Wiktionary: Beckmesser  - explanations of meanings, word origins, synonyms, translations

Individual evidence

  1. ^ Ulrich Müller, Oswald Panagl: Ring and Grail. Texts, comments and interpretations on Richard Wagner's “The Ring of the Nibelung”, “Tristan and Isolde”, “The Mastersingers of Nuremberg” and “Parsifal”. Würzburg 2002, pp. 286–288, see also Google Book
  2. Hellmut Rosenfeld: The historical master singer Sixt Beckmesser and the master song. In: Euphorion, Zeitschrift für Literaturgeschichte 47 (1953), pp. 271-280
  3. cf. his position on the master singer Bernhard Woerdehoff: National according to notes. In: Die Zeit 28/1996.
  4. The plaster is crumbling at the German Singers Association. In: Der Standard , September 27, 2009, on the staging of the Graz Opera .
  5. ^ Richard Wagner Festival. Boo concert at directorial debut in Bayreuth. (on Katharina Wagner's directorial debut ) In: Die Welt , July 25, 2007.
  6. Focus on Wagner and the comic. Edited by Udo Bermbach , Dieter Borchmeyer , Hermann Danuser u. a., Issue 1, Königshausen & Neumann, 2007, p. 56. ISBN 978-3-8260-3714-6
  7. Birgit Heise, Thierry Gelloz: Musical instruments for Richard Wagner. Supplementary remarks on the catalog “Golden Sounds in the Mystical Ground” . S. 12 f . ( uni-leipzig.de [PDF]). Musical instruments for Richard Wagner. Supplementary remarks on the catalog “Golden Sounds in the Mystical Ground” ( Memento from October 5, 2013 in the Internet Archive )

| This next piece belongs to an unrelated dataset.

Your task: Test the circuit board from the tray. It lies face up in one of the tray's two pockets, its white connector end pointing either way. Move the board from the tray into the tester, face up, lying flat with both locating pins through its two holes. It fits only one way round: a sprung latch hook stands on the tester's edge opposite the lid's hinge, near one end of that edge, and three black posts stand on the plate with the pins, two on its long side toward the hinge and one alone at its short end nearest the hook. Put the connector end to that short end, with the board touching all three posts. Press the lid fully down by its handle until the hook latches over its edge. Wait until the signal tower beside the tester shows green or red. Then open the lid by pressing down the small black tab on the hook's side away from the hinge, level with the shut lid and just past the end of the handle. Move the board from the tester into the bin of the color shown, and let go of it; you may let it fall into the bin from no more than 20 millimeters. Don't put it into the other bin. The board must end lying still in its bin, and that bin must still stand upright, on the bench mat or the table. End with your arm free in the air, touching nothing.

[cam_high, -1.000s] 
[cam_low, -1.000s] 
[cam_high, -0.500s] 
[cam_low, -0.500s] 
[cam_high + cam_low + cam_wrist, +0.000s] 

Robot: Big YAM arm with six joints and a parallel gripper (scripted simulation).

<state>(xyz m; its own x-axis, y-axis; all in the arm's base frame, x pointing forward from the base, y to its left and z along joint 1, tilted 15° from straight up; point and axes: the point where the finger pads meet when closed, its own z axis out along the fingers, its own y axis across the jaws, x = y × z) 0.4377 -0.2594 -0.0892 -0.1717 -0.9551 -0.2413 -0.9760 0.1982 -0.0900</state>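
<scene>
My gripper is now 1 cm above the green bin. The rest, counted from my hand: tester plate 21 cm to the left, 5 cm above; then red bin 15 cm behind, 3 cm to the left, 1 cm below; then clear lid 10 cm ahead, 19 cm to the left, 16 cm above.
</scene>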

  8. Special model Beckmesser. In: Horngacher concert harp construction. Retrieved December 29, 2017 .
  9. Nicole Korzonnek: The Beckmessers Harp: Wagner sounds replacement . In: concerti.de . August 28, 2017 ( concerti.de [accessed December 29, 2017]).
  10. Libretto 1st act 3rd scene , shortly before [422]
  11. Libretto , Hans Sachs: 3rd act 1st scene, [459] - [460], David: 1st act 1st scene, shortly after [403], Eva Pogner: 2nd act 6th scene, [442] - [443]
  12. Libretto 3rd act 5th scene , [491] - [492]
  13. Jan Schleusener: Is the Beckmesser a Jew? In: Die Welt , July 26, 1999, accessed November 20, 2017.
  14. ^ Ludger Hoffmann : Richard Wagner, Judentum in der Musik. Anti-Semitism between Kulturkampf and Annihilation (PDF; 228 kB). In: Peter Conrady (ed.): Fascism in Texts and Media: Yesterday - Today - Tomorrow? Athena Verlag, Oberhausen 2004, p.?
  15. The black widow - Wagner's Cosima and Cosima's Wagner. In Walhall live with me (3) , manuscript of a radio broadcast on SWR2 from May 23, 2013 (PDF), p. 9, accessed on November 27, 2014.
  16. Hellmut Rosenfeld:  Beckmesser (Peckmesser, Beck knife), Six (t). In: New German Biography (NDB). Volume 1, Duncker & Humblot, Berlin 1953, ISBN 3-428-00182-6 , p. 729 f. ( Digitized version ).